We went to the dump on Saturday, and one of the men who works there came up and said “hey, there’s a Tin Man in your yard,” as if we might not have known.
We nodded proudly, and said, yes, there a Tin Man in our yard. We said that a dairy farmer and artist named Ed Gulley made him, and he answered: “Ed Gulley? Lives over to White Creek?”
Yes, we said, that’s the guy. In our town, there are some strange people (like us) but really not strangers.
The Tin Man has settled into our farm and our lives and he is fast becoming the way people know who we are. A friend called the other day seeking directions to the farm, he had something to drop off. “Come up past the McGeouch farm,” I said, “and look for the Tin Man on the right. Can’t miss it.”

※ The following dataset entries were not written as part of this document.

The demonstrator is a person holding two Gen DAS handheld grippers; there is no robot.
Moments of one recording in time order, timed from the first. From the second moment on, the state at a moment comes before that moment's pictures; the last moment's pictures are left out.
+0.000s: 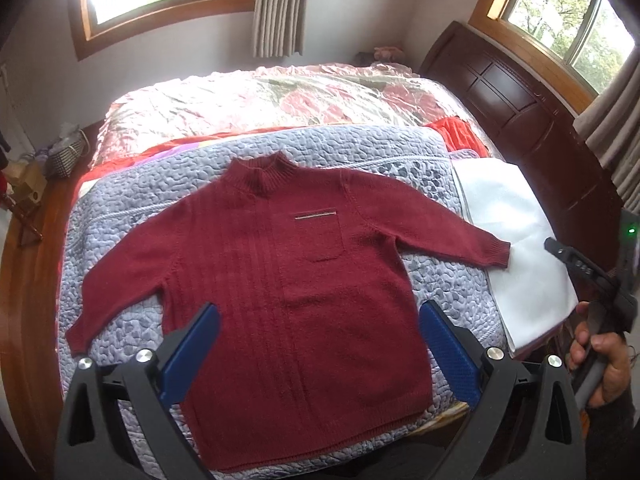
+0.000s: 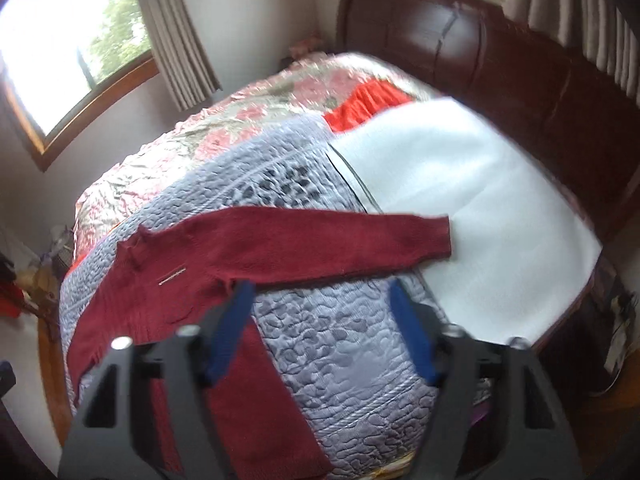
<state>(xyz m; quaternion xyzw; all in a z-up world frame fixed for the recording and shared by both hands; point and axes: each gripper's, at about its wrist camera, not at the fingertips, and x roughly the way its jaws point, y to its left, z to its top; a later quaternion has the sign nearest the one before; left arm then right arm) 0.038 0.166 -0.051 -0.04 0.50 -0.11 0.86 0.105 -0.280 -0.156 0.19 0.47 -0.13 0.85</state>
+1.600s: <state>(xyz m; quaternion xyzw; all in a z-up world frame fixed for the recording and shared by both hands) 0.092 0.143 -0.149 -0.09 0.57 -0.10 0.81 0.175 -0.475 -0.314 0.48 0.34 -0.13 0.80</state>
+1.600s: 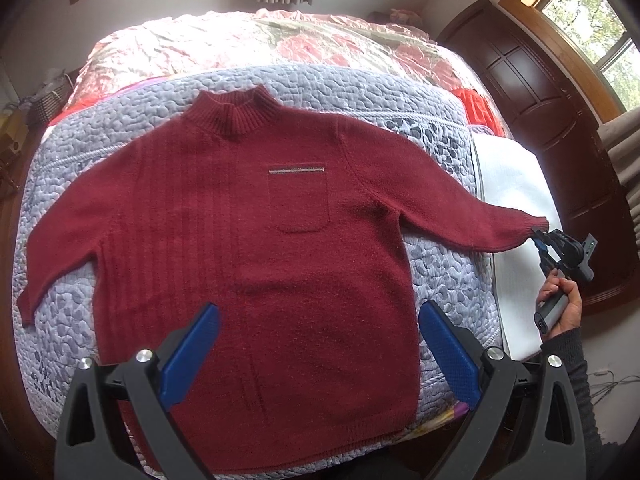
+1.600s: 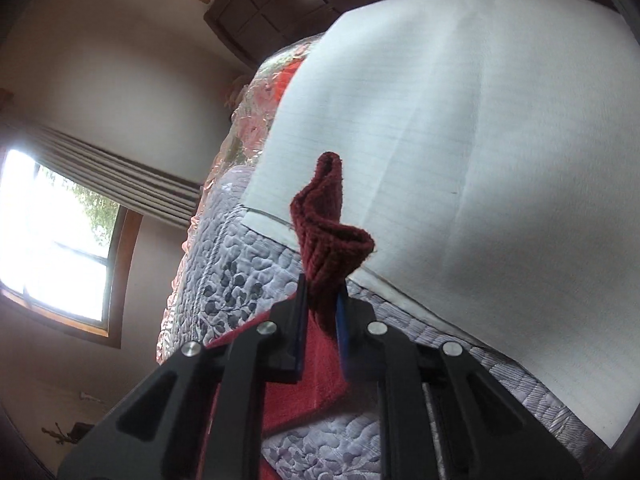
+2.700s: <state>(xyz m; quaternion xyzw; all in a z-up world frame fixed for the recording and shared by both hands) 0.020 0.354 -0.104 -0.16 0.47 0.03 0.87 0.290 -0.036 -0.139 0.08 0.39 0.12 0.91</state>
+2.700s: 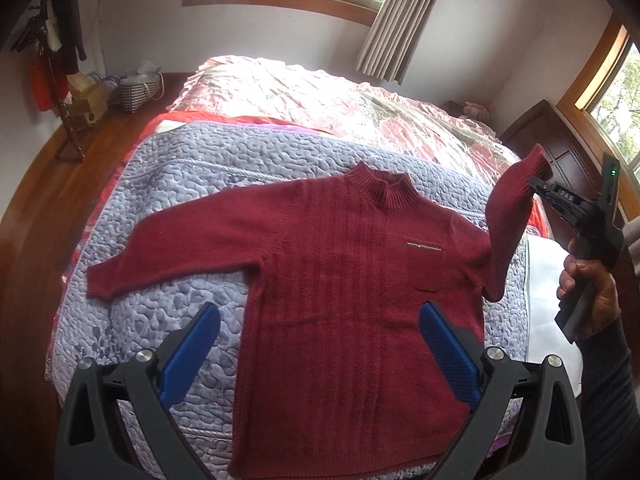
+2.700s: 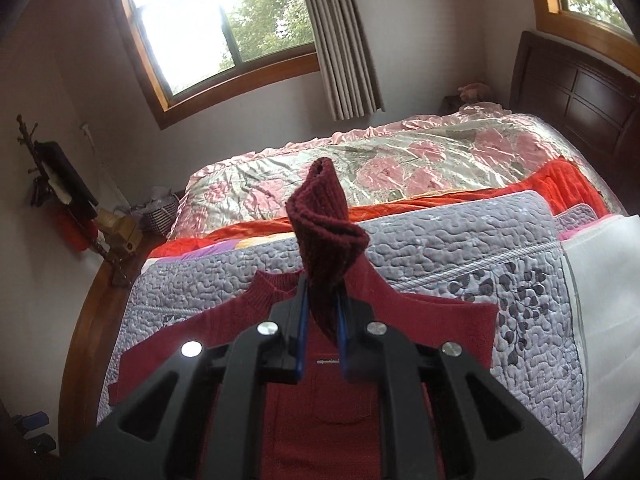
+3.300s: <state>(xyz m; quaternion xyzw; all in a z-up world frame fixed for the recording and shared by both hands) 0.075 0.422 -0.182 -0.29 0.50 -0.02 0.81 0.292 0.153 -0.338 -0.15 0.51 0.17 0.83</state>
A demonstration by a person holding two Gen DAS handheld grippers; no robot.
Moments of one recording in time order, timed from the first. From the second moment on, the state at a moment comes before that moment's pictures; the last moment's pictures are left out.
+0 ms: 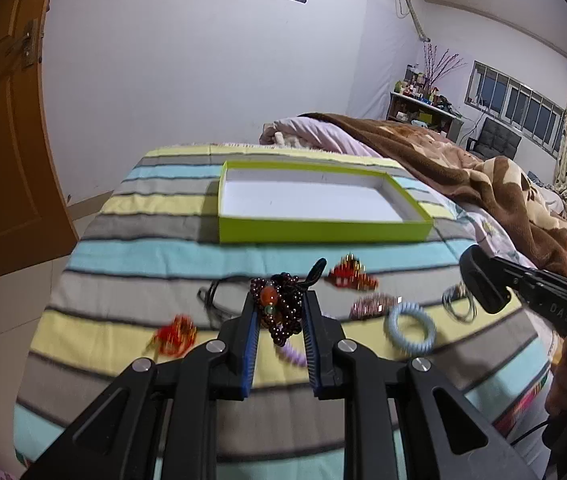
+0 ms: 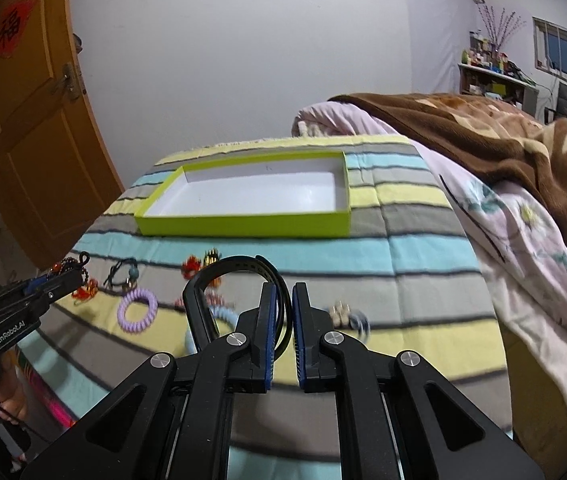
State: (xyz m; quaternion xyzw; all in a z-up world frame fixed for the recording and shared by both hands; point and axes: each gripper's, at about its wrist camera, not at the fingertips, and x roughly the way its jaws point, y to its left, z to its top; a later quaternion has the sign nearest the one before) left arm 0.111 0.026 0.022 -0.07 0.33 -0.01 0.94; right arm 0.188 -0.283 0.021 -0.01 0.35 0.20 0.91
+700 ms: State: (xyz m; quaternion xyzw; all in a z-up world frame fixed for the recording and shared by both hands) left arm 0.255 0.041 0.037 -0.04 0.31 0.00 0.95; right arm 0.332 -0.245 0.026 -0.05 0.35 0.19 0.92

There was a silence on the other end. “The Tin Man?” Yup, I said, we have a Tin Man on the lawn.
People seem surprised and delighted to see a Tin Man on our lawn, and we are also surprised and delighted to see a Tin Man on our lawn. It startles us almost every day. Ed Gulley, the co-author of the Bejosh Farm Journal, who lives over to White Creek, is a genius in his own right, he grasped the emotional appeal of this much-loved movie character and the ways in which so many people identify with him.
We are thinking of moving him up closer to the road, but for the moment, he seems happy where he is.
Ed says he talked to the Tin Man all the time before selling him to me after a ferocious round of haggling. I haven’t talked to him yet, but maybe that will happen soon.
It seems to me that the hearts of many people in our country are turning to stone these days, and I don’t wish for me to be one of them. The Tin Man is a perfect symbol of Bedlam Farm now, and perhaps, for good.
And there is a great kick from telling people to drive past the McGeouch farm and look for the Tin Man on the lawn. How many people can say that?